The energized rotating tube electrode is plunged into the work piece to be drilled, and as it approaches the material, enough electric charge builds up between the tool and the workpiece to jump through the dielectric fluid and create a spark. The resulting erosion cuts away the workpiece material to produce the finished hole. These newer machines can also reduce cycle times by incorporating break-through detection that alerts operators when the electrode begins to touch the back of the workpiece. This can eliminate back wall strikes that can damage the part or require costly repairs or scrap.
Micro EDM
The micro edm parts process is able to machine 2 1/2-dimensional features into parts that can be assembled together. Typical uses include creating molds and dies for micro injection molding and micro stamping processes that manufacture small mechanical and electrical components such as gears and springs. In the micro-EDM process (also known as wire burning or spark EDM), a thin, heated wire is used to craft a desired shape from the workpiece by spark erosion. Unlike the traditional die-sinking EDM process, in which the tool represents a geometric negative of the desired mold cavity, the tool in the micro-EDM process is an extremely thin rotating rod that erodes the workpiece to form a contoured surface.

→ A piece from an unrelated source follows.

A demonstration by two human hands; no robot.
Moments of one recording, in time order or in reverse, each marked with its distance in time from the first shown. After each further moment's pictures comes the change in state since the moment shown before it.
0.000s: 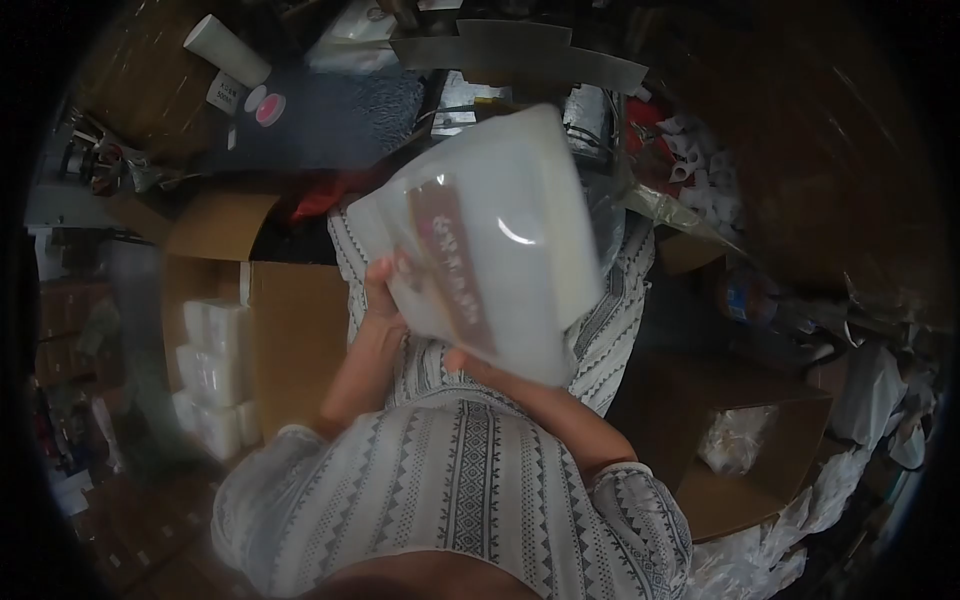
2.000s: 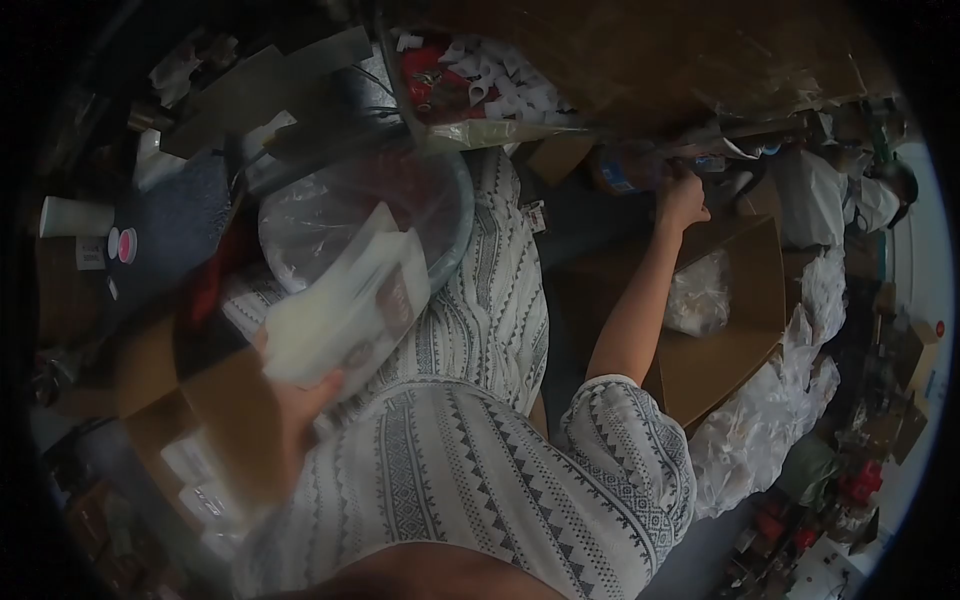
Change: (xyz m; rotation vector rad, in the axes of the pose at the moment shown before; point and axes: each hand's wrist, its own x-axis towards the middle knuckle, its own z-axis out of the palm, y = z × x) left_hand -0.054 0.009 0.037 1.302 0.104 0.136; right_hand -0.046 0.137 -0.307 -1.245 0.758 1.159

During the micro-EDM process, the gap between the workpiece and the tool is closed by a dielectric fluid to prevent premature sparking and conduct electricity between the electrode and the workpiece. A servo control system monitors the gap voltage and moves the machine ram up or down to maintain a gap voltage that is close to a predetermined value.
Conclusion
Electrical discharge machining (EDM) works on electrically conductive materials, opening up new manufacturing opportunities for parts that would be impossible with traditional tools. It can cut complex shapes, even in materials that are too hard for conventional machining.